→ **YOUR ASSIGNMENT**:
Repeat the data below word for word.
PROVIDED MATERIAL Block Start
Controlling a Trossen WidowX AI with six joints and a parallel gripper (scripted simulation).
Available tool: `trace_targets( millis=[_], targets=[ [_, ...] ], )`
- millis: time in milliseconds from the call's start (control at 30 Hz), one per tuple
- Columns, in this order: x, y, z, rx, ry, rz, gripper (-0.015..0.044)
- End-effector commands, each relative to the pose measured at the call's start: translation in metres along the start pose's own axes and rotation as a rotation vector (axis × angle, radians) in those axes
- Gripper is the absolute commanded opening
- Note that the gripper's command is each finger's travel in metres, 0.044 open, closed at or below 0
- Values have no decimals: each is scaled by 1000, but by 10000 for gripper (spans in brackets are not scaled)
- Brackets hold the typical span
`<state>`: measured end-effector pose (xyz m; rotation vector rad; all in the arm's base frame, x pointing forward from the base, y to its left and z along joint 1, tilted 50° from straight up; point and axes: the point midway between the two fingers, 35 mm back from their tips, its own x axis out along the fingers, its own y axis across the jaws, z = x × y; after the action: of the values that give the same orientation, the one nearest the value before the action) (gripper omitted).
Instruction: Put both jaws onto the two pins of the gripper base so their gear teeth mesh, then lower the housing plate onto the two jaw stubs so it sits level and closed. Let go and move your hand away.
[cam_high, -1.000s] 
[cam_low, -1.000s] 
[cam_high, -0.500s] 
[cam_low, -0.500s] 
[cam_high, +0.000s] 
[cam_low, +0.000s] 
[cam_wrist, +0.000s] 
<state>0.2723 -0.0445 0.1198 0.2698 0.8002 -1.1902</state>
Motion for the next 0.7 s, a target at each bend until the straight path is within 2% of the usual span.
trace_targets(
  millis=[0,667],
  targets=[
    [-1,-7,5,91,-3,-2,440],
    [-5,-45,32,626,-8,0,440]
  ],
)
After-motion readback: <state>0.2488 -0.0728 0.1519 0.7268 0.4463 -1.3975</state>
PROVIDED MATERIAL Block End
→ **SOLUTION FOR THIS PROBLEM**:
Controlling a Trossen WidowX AI with six joints and a parallel gripper (scripted simulation).
Available tool: `trace_targets( millis=[_], targets=[ [_, ...] ], )`
- millis: time in milliseconds from the call's start (control at 30 Hz), one per tuple
- Columns, in this order: x, y, z, rx, ry, rz, gripper (-0.015..0.044)
- End-effector commands, each relative to the pose measured at the call's start: translation in metres along the start pose's own axes and rotation as a rotation vector (axis × angle, radians) in those axes
- Gripper is the absolute commanded opening
- Note that the gripper's command is each finger's travel in metres, 0.044 open, closed at or below 0
- Values have no decimals: each is scaled by 1000, but by 10000 for gripper (spans in brackets are not scaled)
- Brackets hold the typical span
`<state>`: measured end-effector pose (xyz m; rotation vector rad; all in the arm's base frame, x pointing forward from the base, y to its left and z along joint 1, tilted 50° from straight up; point and axes: the point midway between the two fingers, 35 mm back from their tips, its own x axis out along the fingers, its own y axis across the jaws, z = x × y; after the action: of the values that give the same orientation, the one nearest the value before the action) (gripper omitted).
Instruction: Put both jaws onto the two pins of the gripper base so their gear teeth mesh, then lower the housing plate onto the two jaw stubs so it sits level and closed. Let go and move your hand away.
[cam_high, -1.000s] 
[cam_low, -1.000s] 
[cam_high, -0.500s] 
[cam_low, -0.500s] 
[cam_high, +0.000s] 
[cam_low, +0.000s] 
[cam_wrist, +0.000s] 
<state>0.2723 -0.0445 0.1198 0.2698 0.8002 -1.1902</state>
Motion for the next 0.7 s, a target at each bend until the straight path is within 2% of the usual span.
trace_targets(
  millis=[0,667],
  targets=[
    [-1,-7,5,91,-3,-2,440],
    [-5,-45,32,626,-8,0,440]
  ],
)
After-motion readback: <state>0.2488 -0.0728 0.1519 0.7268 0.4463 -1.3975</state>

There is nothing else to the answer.